В тех же случаях, когда я не мог признать те или иные замечания справедливыми, я, считая, что у меня и у товарищей, читавших мой «Дневник писателя», общая конечная цель — соответствие написанного исторической правде, — счел своим долгом в каждом случае мотивированно объяснить, почему я не могу согласиться на эти изменения или купюры в тексте моего дневника.
Стр. 5–16. Многие замечания по этим страницам мною учтены (какие именно — уже указано выше).
В отношении остальных замечаний по этим же страницам — должен напомнить, что речь, как это ясно из предисловия к моей работе, идет не о чем-то, написанном сегодня, а о дневнике, в дни войны продиктованном с фронтовых блокнотов. В дневнике описаны самые тяжелые дни войны. Именно те, о которых уже после победы Сталин счел своим долгом сказать как об одном из «моментов отчаянного положения».
Думаю, что оптимизм наш состоит не в том, чтобы смягчить картины этих первых дней войны, уже правдиво отраженные во многих мемуарах наших военачальников; оптимизм в том, чтобы показать, как после таких неимоверно тяжелых дней мы все-таки выстояли, как после этого была победа под Москвой, Сталинград, Курская дуга, освобождение Европы, падение Берлина.
Обо всем этом сказано и в этих моих, предлагаемых сейчас к печати, дневниках (смотри, например, стр.: 3, 4, 23, 24, 25, 40, 41, 42, 50, 59, 60, 64, 67, 68, 97, 102, 109, 111, 120, 121, 122, 163, 211, 213, 214), и в дневниках о событиях 1942-го, 43-го, 45-го годов, уже опубликованных на страницах той же «Дружбы народов». И в моей трилогии «Живые и мертвые».
Остается добавить, что мой «Дневник» являлся основой, на которой я писал роман «Живые и мертвые». Весьма многое в «Дневнике» и в романе совпадает. Я не вижу причин для себя задним числом смягчать в «Дневнике» картину событий тех дней, данную в романе. Не говоря уже о том, что ряд страниц этой первой главы «Дневника» уже опубликован в нашей печати (журнал «Новое время», 1965 г., и книга «Каждый день длинный» — издательство «Советская Россия», 1965 г.)

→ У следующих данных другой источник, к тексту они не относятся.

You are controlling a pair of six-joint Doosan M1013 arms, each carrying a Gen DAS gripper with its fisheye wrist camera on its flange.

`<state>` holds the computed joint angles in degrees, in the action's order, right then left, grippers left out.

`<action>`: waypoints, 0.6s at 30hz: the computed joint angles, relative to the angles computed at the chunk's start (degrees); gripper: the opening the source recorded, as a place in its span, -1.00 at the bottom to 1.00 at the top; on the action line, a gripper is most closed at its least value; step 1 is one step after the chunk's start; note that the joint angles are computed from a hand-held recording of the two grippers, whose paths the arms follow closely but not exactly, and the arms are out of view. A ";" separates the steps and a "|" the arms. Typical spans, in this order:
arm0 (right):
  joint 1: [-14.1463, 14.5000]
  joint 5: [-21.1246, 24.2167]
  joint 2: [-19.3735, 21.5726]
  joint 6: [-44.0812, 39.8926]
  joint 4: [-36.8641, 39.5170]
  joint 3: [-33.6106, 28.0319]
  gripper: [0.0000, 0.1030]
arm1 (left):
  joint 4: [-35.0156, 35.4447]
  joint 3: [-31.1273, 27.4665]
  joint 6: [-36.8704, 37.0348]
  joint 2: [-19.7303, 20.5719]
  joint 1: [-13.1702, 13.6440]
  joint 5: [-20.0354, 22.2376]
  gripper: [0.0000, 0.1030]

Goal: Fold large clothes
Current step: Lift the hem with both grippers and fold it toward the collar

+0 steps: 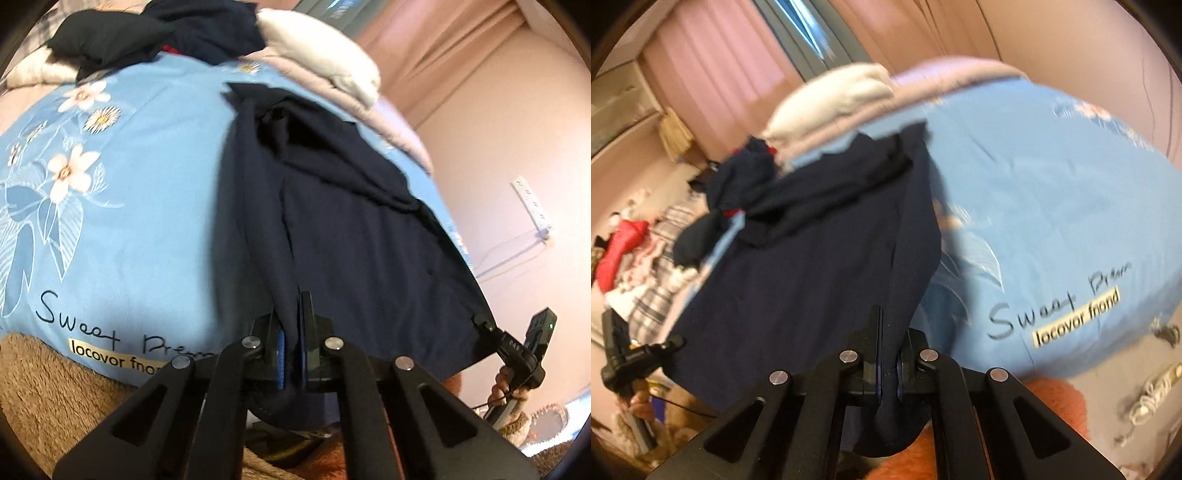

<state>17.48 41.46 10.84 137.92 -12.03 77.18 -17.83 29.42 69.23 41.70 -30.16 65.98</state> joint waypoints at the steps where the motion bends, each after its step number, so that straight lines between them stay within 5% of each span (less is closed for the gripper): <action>1: 0.24 -0.96 -0.41 0.09 -0.55 0.11 -0.89 | -0.50 0.65 0.54 -0.55 -0.07 -0.58 -0.92; 9: 1.39 -8.46 -3.49 0.06 -2.11 1.79 -0.89 | -5.27 6.37 3.55 -5.71 0.36 -8.34 -0.92; 18: 2.24 -8.36 -4.14 3.39 -7.36 1.76 -0.89 | -4.68 7.54 2.24 -6.99 0.76 -9.77 -0.92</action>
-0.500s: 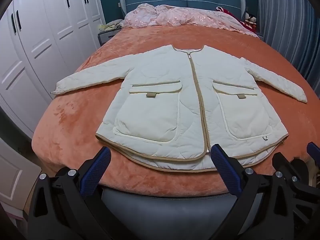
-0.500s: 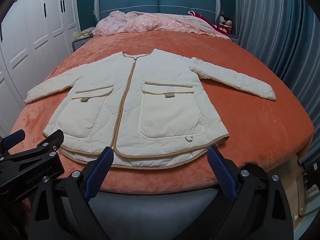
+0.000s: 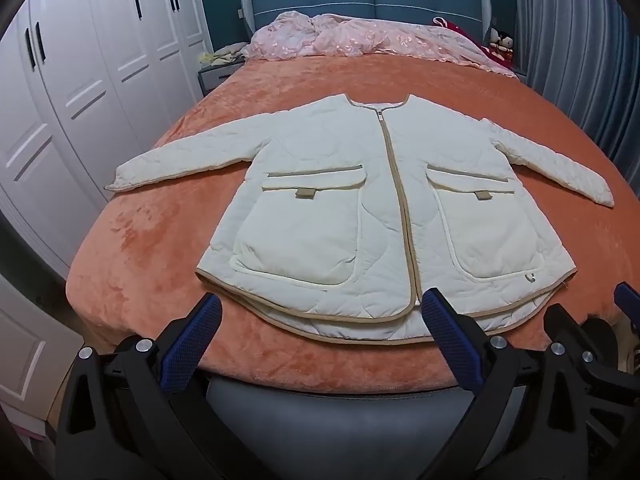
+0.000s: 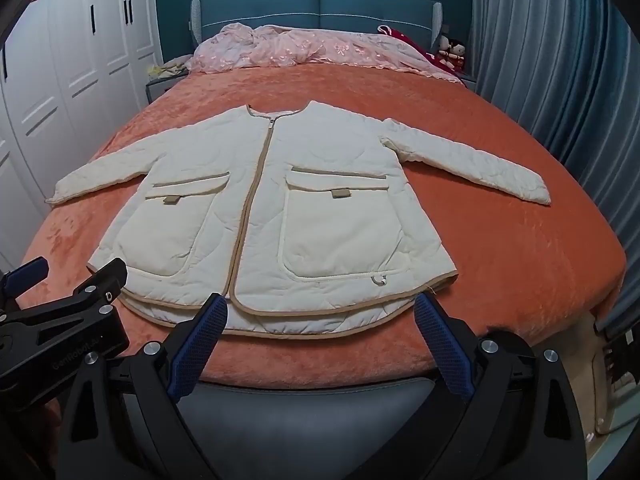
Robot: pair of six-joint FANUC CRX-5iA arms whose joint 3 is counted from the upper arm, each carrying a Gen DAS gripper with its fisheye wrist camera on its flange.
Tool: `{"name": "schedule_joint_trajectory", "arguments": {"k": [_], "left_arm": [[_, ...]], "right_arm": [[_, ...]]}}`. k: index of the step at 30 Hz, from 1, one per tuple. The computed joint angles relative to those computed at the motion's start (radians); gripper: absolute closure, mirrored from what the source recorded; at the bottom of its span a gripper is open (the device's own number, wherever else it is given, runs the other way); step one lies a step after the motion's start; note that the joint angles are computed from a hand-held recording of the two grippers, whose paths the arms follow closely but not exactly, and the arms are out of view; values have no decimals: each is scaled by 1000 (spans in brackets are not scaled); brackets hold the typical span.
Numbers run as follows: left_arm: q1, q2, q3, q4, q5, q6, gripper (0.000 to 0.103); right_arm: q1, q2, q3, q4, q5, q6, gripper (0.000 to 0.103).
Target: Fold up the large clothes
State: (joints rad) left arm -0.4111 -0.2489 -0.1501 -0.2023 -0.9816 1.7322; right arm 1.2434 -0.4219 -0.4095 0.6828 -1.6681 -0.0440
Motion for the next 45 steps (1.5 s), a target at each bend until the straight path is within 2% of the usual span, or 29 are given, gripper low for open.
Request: {"name": "schedule_joint_trajectory", "arguments": {"k": [10,12,45], "left_arm": [[-6,1,23,-10,-16,-5,6],[1,-10,-1,-3,2,-9,6],[2,-11,0,-3,3,-9,6]], "right_arm": [[6,7,13,5,-11,3,10],[4,10,22,7,-16,10,10],[10,16,27,12,-20,9,10]]}}
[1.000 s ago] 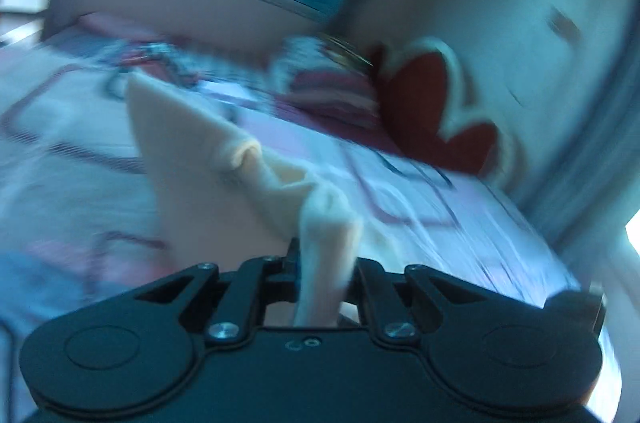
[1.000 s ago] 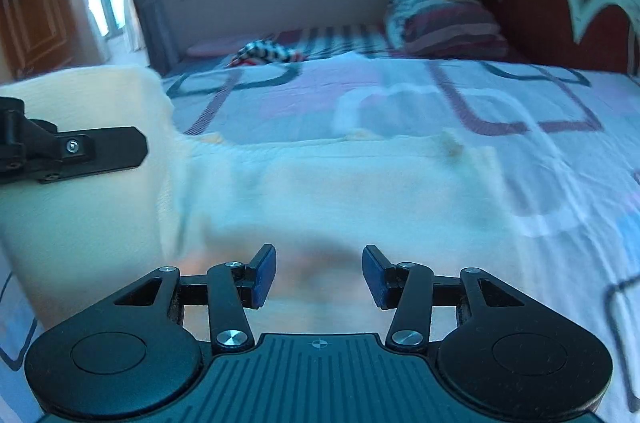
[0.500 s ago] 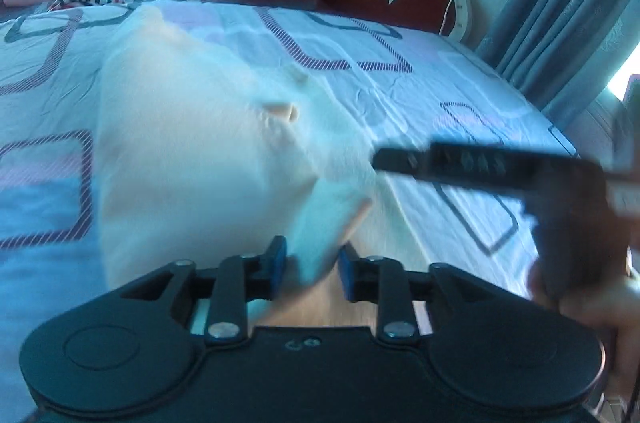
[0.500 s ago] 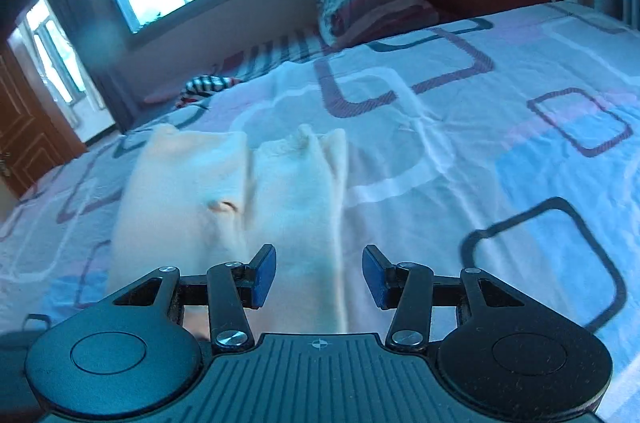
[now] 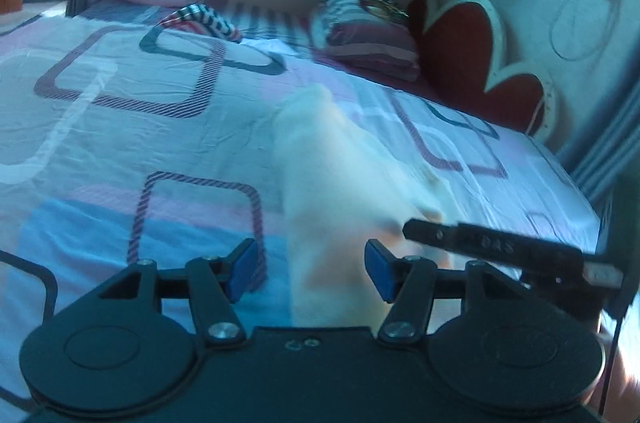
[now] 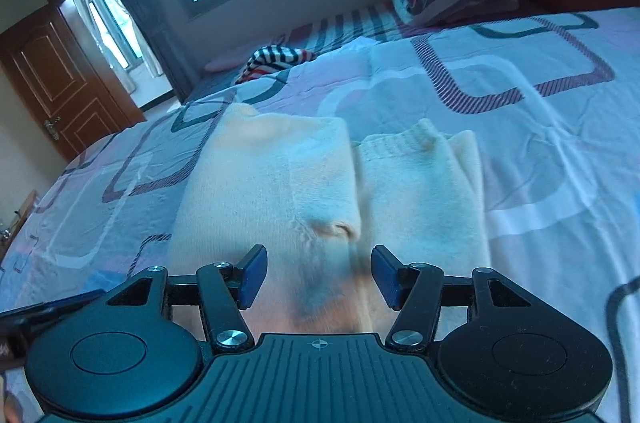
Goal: Fold small clothes
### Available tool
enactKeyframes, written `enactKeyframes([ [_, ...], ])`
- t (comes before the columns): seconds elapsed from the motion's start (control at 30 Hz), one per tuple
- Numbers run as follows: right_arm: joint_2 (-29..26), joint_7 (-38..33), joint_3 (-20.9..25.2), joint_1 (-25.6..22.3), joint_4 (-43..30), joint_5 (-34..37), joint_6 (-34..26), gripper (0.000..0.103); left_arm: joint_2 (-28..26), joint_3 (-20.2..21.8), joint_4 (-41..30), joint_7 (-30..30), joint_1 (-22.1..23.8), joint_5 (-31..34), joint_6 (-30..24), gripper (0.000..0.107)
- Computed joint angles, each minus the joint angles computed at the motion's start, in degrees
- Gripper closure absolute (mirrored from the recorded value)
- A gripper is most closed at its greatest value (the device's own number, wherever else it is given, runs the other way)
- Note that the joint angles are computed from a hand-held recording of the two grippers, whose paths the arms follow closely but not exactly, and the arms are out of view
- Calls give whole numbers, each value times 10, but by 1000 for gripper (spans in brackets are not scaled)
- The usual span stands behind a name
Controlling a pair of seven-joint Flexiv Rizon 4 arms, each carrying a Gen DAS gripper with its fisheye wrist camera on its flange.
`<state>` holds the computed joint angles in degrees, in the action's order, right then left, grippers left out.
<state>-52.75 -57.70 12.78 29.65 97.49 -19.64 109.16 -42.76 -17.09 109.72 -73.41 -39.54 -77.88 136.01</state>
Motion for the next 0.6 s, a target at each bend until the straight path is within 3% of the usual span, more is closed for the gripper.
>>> enactKeyframes([
  [0.17,-40,12,87,-72,-33,-48,-26,47,2,9,8,2,12,18,-12,50],
  [0.2,-43,14,96,-79,-34,-52,-25,52,2,11,8,-1,15,23,-17,50],
  [0.27,-49,20,113,-94,-36,-62,-27,79,-2,16,5,-7,18,27,-24,50],
  [0.37,-64,30,150,-119,-50,-81,-47,83,-8,21,-2,-12,22,25,-33,50],
  [0.43,-59,33,140,-110,-50,-75,-44,93,-12,22,-8,-9,22,18,-36,50],
  [0.6,-7,34,38,-37,-5,-17,36,94,-18,20,-23,5,23,17,-38,50],
])
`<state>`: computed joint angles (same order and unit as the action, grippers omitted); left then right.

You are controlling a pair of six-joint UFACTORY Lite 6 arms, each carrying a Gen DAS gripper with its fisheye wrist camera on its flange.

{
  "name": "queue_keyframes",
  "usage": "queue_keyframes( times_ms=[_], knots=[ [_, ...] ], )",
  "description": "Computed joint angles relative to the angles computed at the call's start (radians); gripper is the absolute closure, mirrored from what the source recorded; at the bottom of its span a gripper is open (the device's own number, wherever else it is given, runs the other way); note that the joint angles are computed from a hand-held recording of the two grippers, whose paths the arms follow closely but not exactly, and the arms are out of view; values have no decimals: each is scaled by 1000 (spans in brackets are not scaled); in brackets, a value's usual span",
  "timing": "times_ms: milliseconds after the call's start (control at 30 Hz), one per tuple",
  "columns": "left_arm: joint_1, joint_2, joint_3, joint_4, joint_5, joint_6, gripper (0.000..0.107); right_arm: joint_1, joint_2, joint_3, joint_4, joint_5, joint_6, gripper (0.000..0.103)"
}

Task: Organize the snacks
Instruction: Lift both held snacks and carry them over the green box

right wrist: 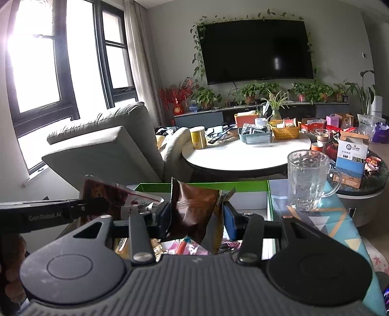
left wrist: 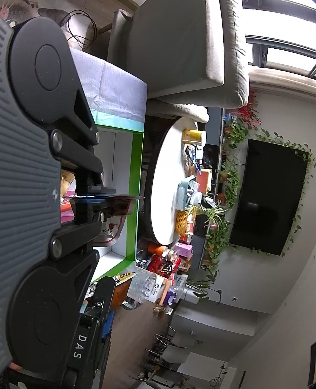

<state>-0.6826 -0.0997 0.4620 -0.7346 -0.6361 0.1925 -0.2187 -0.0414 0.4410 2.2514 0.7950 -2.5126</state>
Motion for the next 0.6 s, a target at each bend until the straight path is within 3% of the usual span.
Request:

Стр.6. Эпизод на нефтебазе. Этот эпизод опубликован в книге «Каждый день — длинный» и на основе дневника полностью вошел в роман «Живые и мертвые».
Стр.6. Эпизод на дамбе. Эпизод этот опубликован в книге «Каждый день длинный» и вошел в роман «Живые и мертвые». Снимать его — причин не вижу.
Стр. 9–10. Эпизоды с потерявшим от потрясения рассудок девятнадцатилетним парнишкой и другим, потерявшим рассудок бойцом объединены в романе «Живые и мертвые» в один эпизод, написанный с еще большей, как я думаю, суровостью, чем об этом сказано в «Дневнике». Исключать оба эти эпизода я не вижу причин, считаю достаточным ограничиться некоторыми купюрами.
Стр. 11–12. Если делать здесь рекомендованные мне купюры и о беженцах, и о мобилизованных, которые, выполняя свой долг, шли на призывные пункты, то очевидно, следует сделать точно такую же купюру из романа «Живые и мертвы» (стр. 25, «Советский писатель», Москва, 1972 год), где почти буквально повторяется все, сказанное в «Дневнике», потому что роман написан по «Дневнику».
Стр.15–16. Мне, во-первых, рекомендуется исключить в комментариях мою догадку о том, что в кабине И-15 — труп не немецкого, а нашего погибшего летчика и, во-вторых, предлагается исключить приведенные мной технические данные о нашей истребительной авиации в 41-м году. Не согласен ни с тем, ни с другим. Как писатель, я имею право на ту, вполне резонную, с моей точки зрения, психологическую догадку, которую я делаю в примечаниях, а данные сравнительной скорости мессершмиттов и наших И-15-х и И-16-х я даю не просто так, а для того, чтобы подчеркнуть мужество наших летчиков, которые, не колеблясь, вступили в бой с мессершмиттами на этих устарелых к тому времени машинах.